Follow me for more tips.
Saying you wanted to know where I came from is no excuse for banging my mom.
If I groomed really well, lost some weight, got my teeth fixed and learned how to use Photoshop I could easily be a five
[breakfast in hell]
STALIN: Toast is burnt
POL POT: Eggs are rotten
HITLER: I hate the juice
STALIN: Oh here we go
HITLER: I said JUICE
“I’m in the middle of an Adam Sandler movie” isn’t a good excuse to get out of anything.
I know this now.
wanna bet Tom Hanks is kinda bitter about how easily Moana got over that break in the waves.
My one neighbor just said Supposingly and my other neighbor responded with Supposably..
I’ve hid both their bodies
Bartender: What are you drinking tonight?
Me: A lot.
10yo: When in doubt, albatrout.
Me: What the hell is albatrout? That’s not real.
10yo: Now you’re in doubt!
Me: But…
10yo: ALBATROUT
“I just read last year 4,153,237 people got married. I don’t want to start any trouble, but shouldn’t that be an even number?”
To be fair, if I had a friend who could turn water into wine – I’d worship him too.
As I drove into the cemetery, the GPS announced I had reached my final destination.

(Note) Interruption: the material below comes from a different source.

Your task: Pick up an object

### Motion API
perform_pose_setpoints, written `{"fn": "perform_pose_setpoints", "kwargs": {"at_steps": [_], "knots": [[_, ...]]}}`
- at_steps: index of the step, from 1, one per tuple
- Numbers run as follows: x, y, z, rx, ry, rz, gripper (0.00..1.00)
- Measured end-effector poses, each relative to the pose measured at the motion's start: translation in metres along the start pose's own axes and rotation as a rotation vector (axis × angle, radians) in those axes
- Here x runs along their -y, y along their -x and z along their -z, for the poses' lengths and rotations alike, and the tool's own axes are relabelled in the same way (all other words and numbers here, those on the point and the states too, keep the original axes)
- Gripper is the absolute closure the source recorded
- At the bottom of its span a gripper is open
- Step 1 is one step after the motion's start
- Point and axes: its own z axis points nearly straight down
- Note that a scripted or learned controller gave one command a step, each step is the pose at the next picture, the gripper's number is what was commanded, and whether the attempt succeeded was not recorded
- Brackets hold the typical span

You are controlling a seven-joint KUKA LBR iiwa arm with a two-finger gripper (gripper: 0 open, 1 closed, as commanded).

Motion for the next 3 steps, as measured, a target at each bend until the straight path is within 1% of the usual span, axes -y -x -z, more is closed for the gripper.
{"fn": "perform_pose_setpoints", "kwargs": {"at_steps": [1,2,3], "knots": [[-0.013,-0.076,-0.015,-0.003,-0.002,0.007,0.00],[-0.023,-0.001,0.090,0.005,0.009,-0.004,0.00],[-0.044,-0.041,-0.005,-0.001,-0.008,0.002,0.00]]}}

My 2yo loves to put hats on people, but you never know if it’s going to be an actual hat, a slice of cheese, an empty bowl, or his toy shopping cart.
Tricks I can do with a skateboard
•look at it
•smell it
•rub the top
•fall off it if I stand on it
•spin the wheels with my fingers
•sell it
Me: I love fresh bed linen
Doctor: OK, but maybe stop eating it?